Assignment →
Which lines below mention "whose"? Pick each one out.

Extracted information →
..............................

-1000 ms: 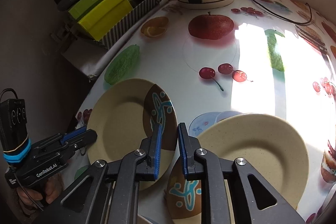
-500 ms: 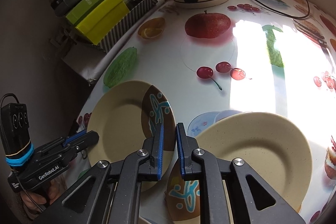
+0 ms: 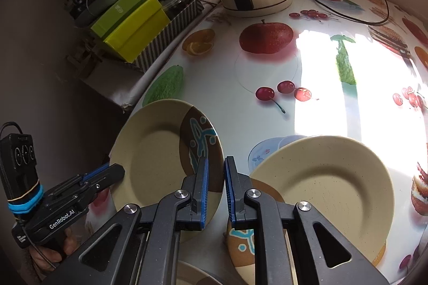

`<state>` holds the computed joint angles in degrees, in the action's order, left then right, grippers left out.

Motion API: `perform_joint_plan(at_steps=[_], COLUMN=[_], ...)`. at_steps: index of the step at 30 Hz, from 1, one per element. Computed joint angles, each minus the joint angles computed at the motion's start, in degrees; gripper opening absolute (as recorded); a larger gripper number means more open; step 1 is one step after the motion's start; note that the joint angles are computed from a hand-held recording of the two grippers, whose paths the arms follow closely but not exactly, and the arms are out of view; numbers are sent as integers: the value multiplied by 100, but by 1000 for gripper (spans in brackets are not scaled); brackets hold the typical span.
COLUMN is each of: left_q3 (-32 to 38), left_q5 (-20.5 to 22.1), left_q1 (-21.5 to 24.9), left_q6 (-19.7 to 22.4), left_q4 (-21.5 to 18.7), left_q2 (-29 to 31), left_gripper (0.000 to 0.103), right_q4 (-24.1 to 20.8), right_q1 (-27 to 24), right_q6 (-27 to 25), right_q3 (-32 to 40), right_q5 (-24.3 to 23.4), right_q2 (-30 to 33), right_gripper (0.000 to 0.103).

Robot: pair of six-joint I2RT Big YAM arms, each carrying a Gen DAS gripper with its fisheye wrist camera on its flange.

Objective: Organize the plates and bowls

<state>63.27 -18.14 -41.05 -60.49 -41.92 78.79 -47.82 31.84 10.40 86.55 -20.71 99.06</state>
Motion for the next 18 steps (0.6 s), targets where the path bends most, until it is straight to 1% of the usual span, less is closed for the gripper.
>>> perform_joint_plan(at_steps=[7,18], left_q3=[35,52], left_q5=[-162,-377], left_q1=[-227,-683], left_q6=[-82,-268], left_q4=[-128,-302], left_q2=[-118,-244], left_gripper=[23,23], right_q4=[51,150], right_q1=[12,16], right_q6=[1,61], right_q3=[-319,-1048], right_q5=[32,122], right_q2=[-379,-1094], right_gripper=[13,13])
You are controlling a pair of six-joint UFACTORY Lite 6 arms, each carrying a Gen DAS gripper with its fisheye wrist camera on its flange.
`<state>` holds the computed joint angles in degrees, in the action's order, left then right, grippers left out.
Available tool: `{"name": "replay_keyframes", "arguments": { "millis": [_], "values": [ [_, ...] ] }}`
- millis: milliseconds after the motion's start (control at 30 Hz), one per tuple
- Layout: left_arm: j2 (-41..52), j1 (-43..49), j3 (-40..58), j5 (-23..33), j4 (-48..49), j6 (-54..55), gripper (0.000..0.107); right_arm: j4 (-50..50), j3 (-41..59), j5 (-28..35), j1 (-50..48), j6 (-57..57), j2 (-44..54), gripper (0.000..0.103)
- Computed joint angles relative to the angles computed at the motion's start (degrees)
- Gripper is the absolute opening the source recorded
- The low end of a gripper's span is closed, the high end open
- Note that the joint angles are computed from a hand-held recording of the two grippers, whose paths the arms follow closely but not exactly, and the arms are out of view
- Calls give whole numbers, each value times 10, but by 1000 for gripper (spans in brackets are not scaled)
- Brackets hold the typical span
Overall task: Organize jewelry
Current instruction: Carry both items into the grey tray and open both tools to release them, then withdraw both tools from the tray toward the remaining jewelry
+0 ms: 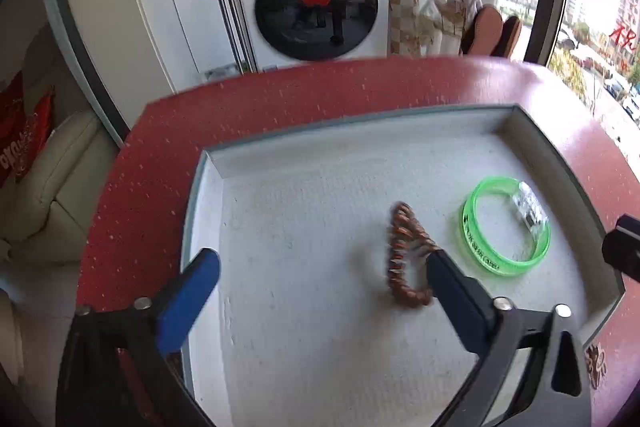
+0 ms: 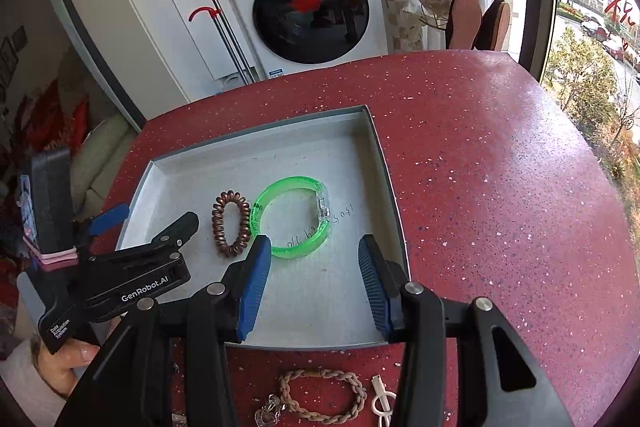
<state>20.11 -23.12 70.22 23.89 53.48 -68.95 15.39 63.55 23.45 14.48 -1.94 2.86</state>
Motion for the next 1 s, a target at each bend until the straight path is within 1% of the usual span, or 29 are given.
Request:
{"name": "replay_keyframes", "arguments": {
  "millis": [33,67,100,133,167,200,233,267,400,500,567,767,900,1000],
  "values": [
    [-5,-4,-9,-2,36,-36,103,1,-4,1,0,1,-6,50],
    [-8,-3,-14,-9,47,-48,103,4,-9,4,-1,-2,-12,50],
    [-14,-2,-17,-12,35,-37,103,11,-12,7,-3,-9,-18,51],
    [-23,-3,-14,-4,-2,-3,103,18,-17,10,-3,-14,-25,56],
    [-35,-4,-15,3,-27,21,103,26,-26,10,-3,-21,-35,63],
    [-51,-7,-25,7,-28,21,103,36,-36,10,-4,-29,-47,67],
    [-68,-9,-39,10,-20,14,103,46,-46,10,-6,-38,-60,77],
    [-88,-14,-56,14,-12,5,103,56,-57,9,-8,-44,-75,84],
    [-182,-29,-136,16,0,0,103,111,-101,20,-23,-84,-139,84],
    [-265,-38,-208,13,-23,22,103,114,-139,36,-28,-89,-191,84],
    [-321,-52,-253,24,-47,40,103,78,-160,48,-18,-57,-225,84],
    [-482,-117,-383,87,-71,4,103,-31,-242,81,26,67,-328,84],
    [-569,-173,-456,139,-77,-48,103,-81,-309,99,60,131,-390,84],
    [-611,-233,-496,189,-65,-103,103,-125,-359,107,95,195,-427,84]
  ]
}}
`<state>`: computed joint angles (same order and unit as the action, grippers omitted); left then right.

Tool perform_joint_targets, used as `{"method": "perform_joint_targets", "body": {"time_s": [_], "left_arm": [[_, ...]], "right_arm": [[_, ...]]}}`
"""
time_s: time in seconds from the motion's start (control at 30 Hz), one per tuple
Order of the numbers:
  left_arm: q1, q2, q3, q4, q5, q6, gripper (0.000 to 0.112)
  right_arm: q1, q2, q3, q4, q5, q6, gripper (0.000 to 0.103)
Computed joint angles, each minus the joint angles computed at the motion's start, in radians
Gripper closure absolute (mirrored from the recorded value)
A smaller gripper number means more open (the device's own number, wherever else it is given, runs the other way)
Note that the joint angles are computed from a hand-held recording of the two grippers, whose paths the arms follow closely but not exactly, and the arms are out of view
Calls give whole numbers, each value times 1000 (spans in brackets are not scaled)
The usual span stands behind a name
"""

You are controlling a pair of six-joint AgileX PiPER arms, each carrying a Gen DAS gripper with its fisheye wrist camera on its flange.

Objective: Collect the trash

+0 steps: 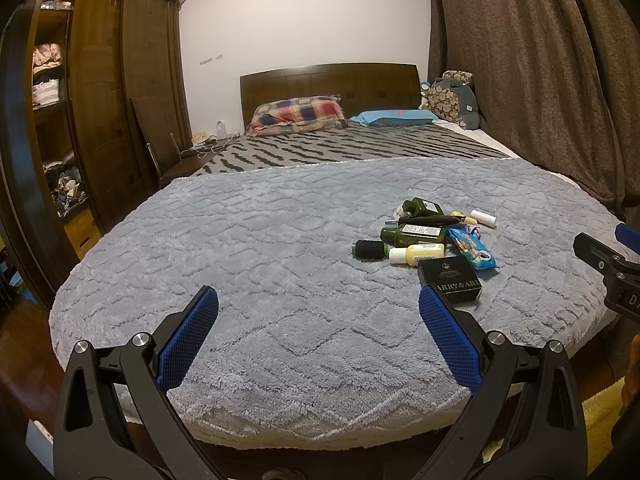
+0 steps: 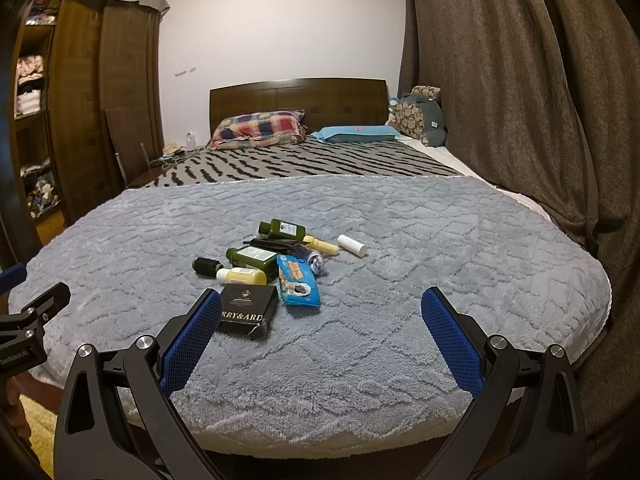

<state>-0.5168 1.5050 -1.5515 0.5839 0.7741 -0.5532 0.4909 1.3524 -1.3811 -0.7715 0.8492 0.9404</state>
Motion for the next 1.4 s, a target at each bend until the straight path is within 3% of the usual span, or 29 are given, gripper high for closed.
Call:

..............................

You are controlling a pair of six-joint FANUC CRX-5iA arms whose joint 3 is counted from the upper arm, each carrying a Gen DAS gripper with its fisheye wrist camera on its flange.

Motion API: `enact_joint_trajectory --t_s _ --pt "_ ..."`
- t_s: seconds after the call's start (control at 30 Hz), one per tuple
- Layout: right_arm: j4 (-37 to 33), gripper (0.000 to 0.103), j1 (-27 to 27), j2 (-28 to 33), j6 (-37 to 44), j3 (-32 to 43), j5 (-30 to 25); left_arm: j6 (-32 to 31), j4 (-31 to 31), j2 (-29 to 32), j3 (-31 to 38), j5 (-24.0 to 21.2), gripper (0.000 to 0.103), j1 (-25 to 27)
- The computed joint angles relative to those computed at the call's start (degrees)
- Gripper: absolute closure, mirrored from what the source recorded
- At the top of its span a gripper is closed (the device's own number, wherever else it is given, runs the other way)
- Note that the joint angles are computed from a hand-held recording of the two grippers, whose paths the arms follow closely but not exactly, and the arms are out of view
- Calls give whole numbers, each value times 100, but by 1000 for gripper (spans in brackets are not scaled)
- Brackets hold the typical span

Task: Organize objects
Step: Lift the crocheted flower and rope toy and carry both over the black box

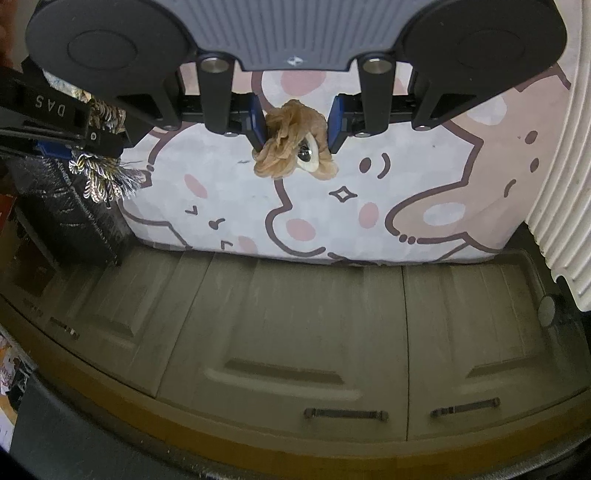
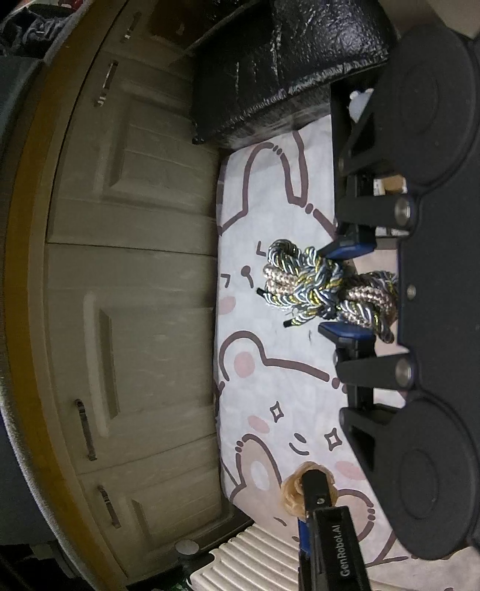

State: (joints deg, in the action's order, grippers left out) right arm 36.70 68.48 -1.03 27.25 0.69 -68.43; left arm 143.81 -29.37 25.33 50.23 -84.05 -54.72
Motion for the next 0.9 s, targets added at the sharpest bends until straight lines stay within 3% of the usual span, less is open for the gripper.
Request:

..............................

Problem solution →
Motion API: `perform_joint_plan(at_steps=[_], COLUMN=[_], ...)`. at_steps: index of the step at 30 Hz, from 1, one per element. Computed joint angles, each minus the joint angles computed at the motion's start, in degrees; gripper opening absolute (as recorded); a larger gripper number means more open; step 1 is one step after the motion's start; note that the joint angles are computed from a hand-held recording of the two grippers, whose paths the arms follow closely but not exactly, and the arms are out of view; numbers are sent as integers: the value multiplied by 100, but by 1000 for gripper (spans in brackets are not scaled); brackets hold the typical span.
- Note that the joint angles are computed from a hand-held recording of the two grippers, whose paths the arms follow closely but not exactly, and the arms are out of view
Note that the joint angles are computed from a hand-held recording of the two grippers, whose paths the arms follow closely but not exactly, and the arms are out of view
You are controlling a pair of six-joint FANUC CRX-5iA arms whose joint 3 is counted from the upper arm, each carrying a Gen DAS gripper with its fisheye wrist camera on its flange.
- Note that the joint angles are computed from a hand-held recording of the two grippers, whose paths the arms follow closely but not exactly, and the arms are out of view

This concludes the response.